Goal of the exercise = Quote every line below exactly as it reads.

Dataset extract =
|---|

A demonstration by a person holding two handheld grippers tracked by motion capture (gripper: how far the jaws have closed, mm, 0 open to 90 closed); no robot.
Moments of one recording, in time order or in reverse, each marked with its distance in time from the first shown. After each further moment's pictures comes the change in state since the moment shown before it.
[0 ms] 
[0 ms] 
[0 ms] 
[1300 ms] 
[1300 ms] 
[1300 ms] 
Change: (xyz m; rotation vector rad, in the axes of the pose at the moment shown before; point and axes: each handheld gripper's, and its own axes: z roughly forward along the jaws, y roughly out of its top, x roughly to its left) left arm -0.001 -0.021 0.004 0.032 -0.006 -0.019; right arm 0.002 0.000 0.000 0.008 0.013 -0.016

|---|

Exercise answer =
A demonstration by a person holding two handheld grippers tracked by motion capture (gripper: how far the jaws have closed, mm, 0 open to 90 closed); no robot.
Moments of one recording, in time order or in reverse, each marked with its distance in time from the first shown. After each further moment's pictures comes the change in state since the moment shown before it.
[0 ms] 
[0 ms] 
[0 ms] 
[1300 ms] 
[1300 ms] 
[1300 ms] 
Change: (xyz m; rotation vector rad, in the axes of the pose at the moment shown before; point and axes: each handheld gripper's, and its own axes: z roughly forward along the jaws, y roughly out of its top, x roughly to its left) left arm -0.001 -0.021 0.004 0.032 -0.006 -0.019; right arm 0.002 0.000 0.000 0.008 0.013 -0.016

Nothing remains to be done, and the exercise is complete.